The response is to be the full listing, set down exactly.

#####

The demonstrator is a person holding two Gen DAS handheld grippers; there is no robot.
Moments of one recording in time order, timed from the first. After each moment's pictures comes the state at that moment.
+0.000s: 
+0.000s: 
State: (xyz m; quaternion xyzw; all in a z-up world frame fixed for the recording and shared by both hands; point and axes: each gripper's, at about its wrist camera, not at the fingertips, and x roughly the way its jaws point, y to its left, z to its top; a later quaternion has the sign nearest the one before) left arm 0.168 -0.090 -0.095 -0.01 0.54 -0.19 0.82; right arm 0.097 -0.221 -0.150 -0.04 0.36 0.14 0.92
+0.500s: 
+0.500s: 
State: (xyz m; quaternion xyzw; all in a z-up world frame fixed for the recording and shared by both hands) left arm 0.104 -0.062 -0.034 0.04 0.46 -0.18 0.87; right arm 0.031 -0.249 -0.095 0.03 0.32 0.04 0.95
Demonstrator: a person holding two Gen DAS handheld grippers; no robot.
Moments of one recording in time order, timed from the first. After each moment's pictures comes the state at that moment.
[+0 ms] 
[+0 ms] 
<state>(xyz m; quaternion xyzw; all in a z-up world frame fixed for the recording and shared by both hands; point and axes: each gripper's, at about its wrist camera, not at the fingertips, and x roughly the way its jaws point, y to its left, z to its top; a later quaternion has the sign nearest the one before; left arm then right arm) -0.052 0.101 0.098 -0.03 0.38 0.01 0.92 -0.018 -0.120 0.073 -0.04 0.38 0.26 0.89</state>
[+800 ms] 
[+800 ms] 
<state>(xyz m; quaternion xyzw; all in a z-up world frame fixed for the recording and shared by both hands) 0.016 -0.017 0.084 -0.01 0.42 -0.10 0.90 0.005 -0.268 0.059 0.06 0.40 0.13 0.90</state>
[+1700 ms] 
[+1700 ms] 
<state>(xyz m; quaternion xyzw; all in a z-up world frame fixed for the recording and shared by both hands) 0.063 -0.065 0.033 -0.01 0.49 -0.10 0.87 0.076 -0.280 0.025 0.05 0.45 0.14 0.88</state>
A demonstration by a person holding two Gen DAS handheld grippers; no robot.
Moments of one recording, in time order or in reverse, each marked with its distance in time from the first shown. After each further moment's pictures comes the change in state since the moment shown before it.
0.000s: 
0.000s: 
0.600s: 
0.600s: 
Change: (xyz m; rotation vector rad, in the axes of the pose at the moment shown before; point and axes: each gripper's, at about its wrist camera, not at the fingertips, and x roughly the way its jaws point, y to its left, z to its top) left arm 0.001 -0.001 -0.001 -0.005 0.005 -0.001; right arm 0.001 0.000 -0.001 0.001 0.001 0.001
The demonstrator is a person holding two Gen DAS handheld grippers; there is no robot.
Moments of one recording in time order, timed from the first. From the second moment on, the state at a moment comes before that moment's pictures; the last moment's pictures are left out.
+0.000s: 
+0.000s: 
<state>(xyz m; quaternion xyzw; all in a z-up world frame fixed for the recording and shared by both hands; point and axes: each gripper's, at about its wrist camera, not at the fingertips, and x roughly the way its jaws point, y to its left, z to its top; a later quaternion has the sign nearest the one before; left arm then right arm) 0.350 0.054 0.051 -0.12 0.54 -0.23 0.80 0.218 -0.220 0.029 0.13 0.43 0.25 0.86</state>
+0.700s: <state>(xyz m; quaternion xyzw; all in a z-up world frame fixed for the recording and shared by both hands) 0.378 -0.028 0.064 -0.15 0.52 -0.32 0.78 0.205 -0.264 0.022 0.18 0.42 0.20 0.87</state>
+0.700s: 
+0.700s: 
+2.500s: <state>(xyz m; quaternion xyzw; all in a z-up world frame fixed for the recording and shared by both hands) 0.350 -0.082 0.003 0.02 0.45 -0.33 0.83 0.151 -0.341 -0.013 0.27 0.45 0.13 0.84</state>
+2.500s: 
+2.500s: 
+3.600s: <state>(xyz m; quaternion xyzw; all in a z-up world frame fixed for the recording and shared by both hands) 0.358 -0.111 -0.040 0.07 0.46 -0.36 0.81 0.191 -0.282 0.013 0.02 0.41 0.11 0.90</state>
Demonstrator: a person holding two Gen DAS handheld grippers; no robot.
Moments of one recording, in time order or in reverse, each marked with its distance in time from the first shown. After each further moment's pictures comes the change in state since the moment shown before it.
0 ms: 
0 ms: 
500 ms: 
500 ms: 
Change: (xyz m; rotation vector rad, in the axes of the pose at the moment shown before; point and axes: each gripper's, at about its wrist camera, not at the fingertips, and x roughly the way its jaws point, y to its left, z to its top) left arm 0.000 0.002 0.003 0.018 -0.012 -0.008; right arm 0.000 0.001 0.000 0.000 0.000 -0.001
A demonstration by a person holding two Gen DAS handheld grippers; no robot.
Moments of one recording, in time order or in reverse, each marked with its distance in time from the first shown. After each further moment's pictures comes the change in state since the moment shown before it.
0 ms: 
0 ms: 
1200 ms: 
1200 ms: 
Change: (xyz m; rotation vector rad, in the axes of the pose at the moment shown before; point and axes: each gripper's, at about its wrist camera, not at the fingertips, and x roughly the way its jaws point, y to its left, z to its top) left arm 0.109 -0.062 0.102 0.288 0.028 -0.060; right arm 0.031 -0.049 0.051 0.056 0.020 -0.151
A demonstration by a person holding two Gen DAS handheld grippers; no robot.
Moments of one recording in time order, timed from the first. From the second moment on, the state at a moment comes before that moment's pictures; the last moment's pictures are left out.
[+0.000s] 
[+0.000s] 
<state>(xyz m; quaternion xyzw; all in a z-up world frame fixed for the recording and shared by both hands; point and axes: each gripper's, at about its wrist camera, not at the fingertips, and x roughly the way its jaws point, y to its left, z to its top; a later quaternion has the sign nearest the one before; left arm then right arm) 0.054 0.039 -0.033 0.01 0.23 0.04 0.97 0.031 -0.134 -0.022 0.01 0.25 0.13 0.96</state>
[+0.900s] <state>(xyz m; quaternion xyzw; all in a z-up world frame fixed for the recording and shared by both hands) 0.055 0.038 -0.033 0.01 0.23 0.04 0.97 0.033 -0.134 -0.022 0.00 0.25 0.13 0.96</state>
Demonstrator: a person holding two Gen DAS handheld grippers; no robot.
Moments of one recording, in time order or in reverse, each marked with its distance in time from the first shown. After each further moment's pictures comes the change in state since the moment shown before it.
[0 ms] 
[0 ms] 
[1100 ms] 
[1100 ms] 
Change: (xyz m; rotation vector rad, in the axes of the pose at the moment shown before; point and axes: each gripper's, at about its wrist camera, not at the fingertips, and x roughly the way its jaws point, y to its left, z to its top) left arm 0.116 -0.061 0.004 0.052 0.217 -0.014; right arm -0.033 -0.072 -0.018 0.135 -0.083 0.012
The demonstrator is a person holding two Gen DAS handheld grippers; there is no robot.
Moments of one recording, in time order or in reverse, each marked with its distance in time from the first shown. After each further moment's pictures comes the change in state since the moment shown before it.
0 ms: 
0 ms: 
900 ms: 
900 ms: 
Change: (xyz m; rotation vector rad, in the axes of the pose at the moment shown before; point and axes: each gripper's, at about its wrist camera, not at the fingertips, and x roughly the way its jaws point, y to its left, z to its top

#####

→ **RESULT OF THE TASK**:
The demonstrator is a person holding two Gen DAS handheld grippers; there is no robot.
Moments of one recording in time order, timed from the first. After each moment's pictures comes the state at that moment.
+0.000s: 
+0.000s: 
State: (xyz m; quaternion xyzw; all in a z-up world frame fixed for the recording and shared by both hands; point and axes: each gripper's, at about its wrist camera, not at the fingertips, and x roughly the way its jaws point, y to its left, z to its top; a later quaternion has the sign nearest the one before) left arm 0.168 -0.090 -0.095 -0.01 0.54 -0.19 0.82; right arm 0.097 -0.221 -0.150 -0.04 0.36 0.14 0.92
+0.500s: 
+0.500s: 
State: (xyz m; quaternion xyzw; all in a z-up world frame fixed for the recording and shared by both hands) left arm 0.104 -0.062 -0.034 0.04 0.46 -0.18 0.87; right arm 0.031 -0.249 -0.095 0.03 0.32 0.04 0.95
Demonstrator: a person holding two Gen DAS handheld grippers; no robot.
Moments of one recording in time order, timed from the first. After each moment's pictures comes the state at that moment.
[+0 ms] 
[+0 ms] 
<state>(xyz m; quaternion xyzw; all in a z-up world frame fixed for the recording and shared by both hands; point and axes: each gripper's, at about its wrist camera, not at the fingertips, and x roughly the way its jaws point, y to its left, z to its top; a later quaternion has the sign nearest the one before; left arm then right arm) -0.052 0.101 0.098 -0.03 0.38 0.01 0.92 -0.018 -0.120 0.073 -0.04 0.38 0.26 0.89</state>
[+800 ms] 
[+800 ms] 
<state>(xyz m; quaternion xyzw; all in a z-up world frame fixed for the recording and shared by both hands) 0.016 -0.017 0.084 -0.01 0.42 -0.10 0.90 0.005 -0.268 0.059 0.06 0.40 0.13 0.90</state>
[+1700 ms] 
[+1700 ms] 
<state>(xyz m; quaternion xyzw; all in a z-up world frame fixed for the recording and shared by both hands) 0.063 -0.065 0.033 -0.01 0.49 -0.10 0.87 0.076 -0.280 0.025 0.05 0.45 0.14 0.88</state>
A demonstration by a person holding two Gen DAS handheld grippers; no robot.
Moments of one recording, in time order or in reverse, each marked with its distance in time from the first shown. After each further moment's pictures comes the change in state since the moment shown before it.
0.000s: 
0.000s: 
0.600s: 
0.600s: 
Change: (xyz m; rotation vector rad, in the axes of the pose at the moment shown before; point and axes: each gripper's, at about its wrist camera, not at the fingertips, and x roughly the way its jaws point, y to its left, z to its top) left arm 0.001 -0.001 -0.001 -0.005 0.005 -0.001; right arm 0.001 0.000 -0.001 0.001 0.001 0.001
The demonstrator is a person holding two Gen DAS handheld grippers; there is no robot.
Moments of one recording in time order, timed from the first. From the second moment on, the state at a moment comes before that moment's pictures; the last moment's pictures are left out.
+0.000s: 
+0.000s: 
<state>(xyz m; quaternion xyzw; all in a z-up world frame fixed for the recording and shared by both hands; point and axes: each gripper's, at about its wrist camera, not at the fingertips, and x roughly the way its jaws point, y to its left, z to its top; a later quaternion has the sign nearest the one before; left arm then right arm) 0.350 0.054 0.051 -0.12 0.54 -0.23 0.80 0.218 -0.220 0.029 0.13 0.43 0.25 0.86</state>
+0.700s: <state>(xyz m; quaternion xyzw; all in a z-up world frame fixed for the recording and shared by both hands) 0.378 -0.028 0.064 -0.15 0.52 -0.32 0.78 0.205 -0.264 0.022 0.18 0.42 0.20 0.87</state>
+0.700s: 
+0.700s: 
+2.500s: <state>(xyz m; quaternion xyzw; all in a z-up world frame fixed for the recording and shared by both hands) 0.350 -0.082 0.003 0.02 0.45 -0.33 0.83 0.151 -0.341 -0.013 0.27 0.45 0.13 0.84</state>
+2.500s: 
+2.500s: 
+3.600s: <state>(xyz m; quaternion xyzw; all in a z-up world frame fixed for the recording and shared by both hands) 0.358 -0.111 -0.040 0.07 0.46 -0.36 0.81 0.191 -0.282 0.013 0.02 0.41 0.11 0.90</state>
Demonstrator: a person holding two Gen DAS handheld grippers; no robot.
Moments of one recording, in time order or in reverse, each marked with its distance in time from the first shown. After each further moment's pictures comes the change in state since the moment shown before it.
0 ms: 
0 ms: 
500 ms: 
500 ms: 
Change: (xyz m; rotation vector rad, in the axes of the pose at the moment shown before; point and axes: each gripper's, at about its wrist camera, not at the fingertips, and x roughly the way its jaws point, y to its left, z to its top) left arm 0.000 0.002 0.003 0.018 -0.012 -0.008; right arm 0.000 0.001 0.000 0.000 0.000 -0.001
A demonstration by a person holding two Gen DAS handheld grippers; no robot.
Moments of one recording, in time order or in reverse, each marked with its distance in time from the first shown. After each further moment's pictures comes the change in state since the moment shown before it.
0 ms: 
0 ms: 
1200 ms: 
1200 ms: 
Change: (xyz m; rotation vector rad, in the axes of the pose at the moment shown before; point and axes: each gripper's, at about its wrist camera, not at the fingertips, and x roughly the way its jaws point, y to its left, z to its top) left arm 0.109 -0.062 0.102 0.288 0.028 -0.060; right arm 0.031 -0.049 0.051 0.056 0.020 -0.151
A demonstration by a person holding two Gen DAS handheld grippers; no robot.
Moments of one recording in time order, timed from the first. From the second moment on, the state at a moment comes before that moment's pictures; the last moment's pictures are left out.
[+0.000s] 
[+0.000s] 
<state>(xyz m; quaternion xyzw; all in a z-up world frame fixed for the recording and shared by both hands; point and axes: each gripper's, at about its wrist camera, not at the fingertips, and x roughly the way its jaws point, y to its left, z to its top; a later quaternion has the sign nearest the one before; left arm then right arm) 0.054 0.039 -0.033 0.01 0.23 0.04 0.97 0.031 -0.134 -0.022 0.01 0.25 0.13 0.96</state>
[+0.900s] <state>(xyz m; quaternion xyzw; all in a z-up world frame fixed for the recording and shared by both hands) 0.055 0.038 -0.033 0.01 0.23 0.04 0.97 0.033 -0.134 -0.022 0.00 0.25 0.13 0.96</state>
Demonstrator: a person holding two Gen DAS handheld grippers; no robot.
Moments of one recording, in time order or in reverse, each marked with its distance in time from the first shown. After each further moment's pictures comes the change in state since the moment shown before it.
[0 ms] 
[0 ms] 
[1100 ms] 
[1100 ms] 
Change: (xyz m; rotation vector rad, in the axes of the pose at the moment shown before; point and axes: each gripper's, at about its wrist camera, not at the fingertips, and x roughly the way its jaws point, y to its left, z to its top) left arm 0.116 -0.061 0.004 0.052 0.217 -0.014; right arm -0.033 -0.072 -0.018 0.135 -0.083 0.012
The demonstrator is a person holding two Gen DAS handheld grippers; there is no robot.
Moments of one recording, in time order or in reverse, each marked with its distance in time from the first shown. After each further moment's pictures comes the change in state since the moment shown before it.
0 ms: 
0 ms: 
900 ms: 
900 ms: 
Change: (xyz m; rotation vector rad, in the axes of the pose at the moment shown before; point and axes: each gripper's, at about its wrist camera, not at the fingertips, and x roughly the way its jaws point, y to its left, z to its top

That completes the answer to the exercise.